1.390 trabajadores afectados

UGT cree que el ERE de Viajes Marsans supone su "cierre definitivo" y reclama responsabilidades

La Federación de Transportes, Comunicaciones y Mar de UGT considera que el Expediente de Regulación de Empleo (ERE) de extinción que afectará a 1.390 de los 1.446 trabajadores que componen la plantilla de Viajes Marsans supone "el cierre definitivo" de la compañía, por lo que reclama responsabilidades a los administradores, que "la han hundido sin un mínimo de culpa".

En un comunicado, el sindicato acusa a los actuales propietarios de Marsans, Posibilitum Business, de actuar como "sicarios" contratados por los anteriores dueños del grupo -el presidente de la CEOE, Gerardo Díaz Ferrán, y su socio, Gonzalo Pascual- para "liquidar una de las más importantes empresas turísticas de este país".

A su juicio, el cierre de la empresa supone "una trágica situación" al "terminar con el sustento de 4.000 familias", mientras que "quienes lo han hundido no asumen ni una sola responsabilidad", amparados por "la palabrería y las buenas intenciones de una Administración Pública incapaz de impedir semejante atropello".

"Díaz Ferrán y Pascual están hoy impolutos, después de encadenar múltiples fracasos empresariales, como Air Comet, Seguros Mercurio o Marsans, que no les han pasado factura, ni siquiera en su patrimonio personal", denuncia el sindicato.

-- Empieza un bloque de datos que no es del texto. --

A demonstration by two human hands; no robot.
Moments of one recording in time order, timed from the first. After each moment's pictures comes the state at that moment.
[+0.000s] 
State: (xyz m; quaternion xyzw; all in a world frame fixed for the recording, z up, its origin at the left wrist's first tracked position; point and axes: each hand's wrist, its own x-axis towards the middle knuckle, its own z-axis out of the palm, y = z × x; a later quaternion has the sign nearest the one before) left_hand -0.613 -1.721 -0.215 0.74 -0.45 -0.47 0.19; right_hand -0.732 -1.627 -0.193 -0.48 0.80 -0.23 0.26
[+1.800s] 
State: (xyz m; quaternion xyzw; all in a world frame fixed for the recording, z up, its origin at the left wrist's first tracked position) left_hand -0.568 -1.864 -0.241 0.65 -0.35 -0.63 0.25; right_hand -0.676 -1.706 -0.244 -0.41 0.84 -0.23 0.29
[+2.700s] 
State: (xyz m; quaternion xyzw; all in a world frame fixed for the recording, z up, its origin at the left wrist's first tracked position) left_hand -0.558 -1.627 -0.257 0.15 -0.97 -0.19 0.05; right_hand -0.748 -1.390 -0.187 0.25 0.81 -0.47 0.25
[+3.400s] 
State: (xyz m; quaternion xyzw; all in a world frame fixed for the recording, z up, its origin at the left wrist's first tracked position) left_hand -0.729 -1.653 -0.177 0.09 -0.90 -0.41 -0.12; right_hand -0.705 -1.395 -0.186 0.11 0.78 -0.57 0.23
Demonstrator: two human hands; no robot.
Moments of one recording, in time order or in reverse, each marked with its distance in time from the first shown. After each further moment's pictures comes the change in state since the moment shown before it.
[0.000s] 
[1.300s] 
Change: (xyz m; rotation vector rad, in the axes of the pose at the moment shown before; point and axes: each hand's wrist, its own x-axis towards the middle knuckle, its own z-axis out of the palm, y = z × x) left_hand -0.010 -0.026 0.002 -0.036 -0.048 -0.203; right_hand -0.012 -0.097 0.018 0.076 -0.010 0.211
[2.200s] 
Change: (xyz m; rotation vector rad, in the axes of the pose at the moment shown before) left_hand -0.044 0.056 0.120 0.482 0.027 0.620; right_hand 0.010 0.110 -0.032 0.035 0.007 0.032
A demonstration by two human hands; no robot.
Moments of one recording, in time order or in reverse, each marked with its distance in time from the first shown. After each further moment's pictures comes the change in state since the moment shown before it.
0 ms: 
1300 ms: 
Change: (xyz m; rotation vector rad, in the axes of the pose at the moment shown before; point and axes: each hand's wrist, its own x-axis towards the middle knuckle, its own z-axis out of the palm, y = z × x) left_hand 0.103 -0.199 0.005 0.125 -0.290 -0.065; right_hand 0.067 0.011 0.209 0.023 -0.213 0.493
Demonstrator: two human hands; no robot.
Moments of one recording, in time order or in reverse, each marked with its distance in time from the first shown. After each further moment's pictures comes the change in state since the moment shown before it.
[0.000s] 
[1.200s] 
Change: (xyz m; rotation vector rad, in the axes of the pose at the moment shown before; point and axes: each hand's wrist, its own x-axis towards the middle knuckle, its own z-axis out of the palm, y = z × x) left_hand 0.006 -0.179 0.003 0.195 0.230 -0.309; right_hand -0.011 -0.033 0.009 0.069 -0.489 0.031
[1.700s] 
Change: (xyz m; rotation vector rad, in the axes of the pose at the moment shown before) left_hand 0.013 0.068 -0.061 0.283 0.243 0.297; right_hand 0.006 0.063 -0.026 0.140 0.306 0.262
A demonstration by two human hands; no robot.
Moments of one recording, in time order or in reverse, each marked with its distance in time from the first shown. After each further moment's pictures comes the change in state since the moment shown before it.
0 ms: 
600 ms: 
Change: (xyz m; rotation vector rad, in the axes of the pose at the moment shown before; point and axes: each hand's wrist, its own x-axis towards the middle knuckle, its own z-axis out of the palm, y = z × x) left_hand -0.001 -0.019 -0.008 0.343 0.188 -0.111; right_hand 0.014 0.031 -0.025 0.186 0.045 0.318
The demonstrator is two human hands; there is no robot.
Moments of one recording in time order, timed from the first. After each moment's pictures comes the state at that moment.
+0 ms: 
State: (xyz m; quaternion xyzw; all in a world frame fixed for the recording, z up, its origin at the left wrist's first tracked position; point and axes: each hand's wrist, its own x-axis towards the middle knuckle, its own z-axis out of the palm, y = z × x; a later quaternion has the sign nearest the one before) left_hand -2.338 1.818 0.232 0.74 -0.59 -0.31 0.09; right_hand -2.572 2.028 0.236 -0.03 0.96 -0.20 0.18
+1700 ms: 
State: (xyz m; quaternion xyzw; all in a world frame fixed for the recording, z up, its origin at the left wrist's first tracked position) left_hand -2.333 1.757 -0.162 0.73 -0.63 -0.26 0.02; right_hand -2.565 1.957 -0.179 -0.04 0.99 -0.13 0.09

Sin embargo, fuentes de Posibilitum Business han asegurado a Europa Press que la aplicación del ERE de extinción no supone el fin de la actividad de Viajes Marsans, ya que "continúa pendiente de finalizarse la venta de algunos activos", lo que podría aportar fondos a la tesorería para "retomar poco a poco la actividad".

En este sentido, recuerdan que el pacto al que han llegado con los trabajadores les otorga "prioridad de contratación" ante la posible reapertura y recuperación de la actividad en las agencias, ya sea por la propia empresa o "por un tercero que adquiera total o parcialmente la sociedad o unidades productivas". ERE PARA TODA LA PLANTILLA.

El ERE de extinción acordado entre la empresa, los trabajadores y la administración concursal afectará a 1.390 trabajadores, que recibirán una indemnización de 32 días por año trabajado, por un máximo de 30 mensualidades, estableciendo un tope salarial de 70.000 euros.

Parte de la financiación del expediente provendrá del Fondo de Garantía Salarial (Fogasa) y el resto corresponderá a la masa concursal. Además, el ERE destinará un fondo de 1,9 millones de euros para el "personal de difícil colocación", como mayores de 50 años o trabajadores con discapacidad.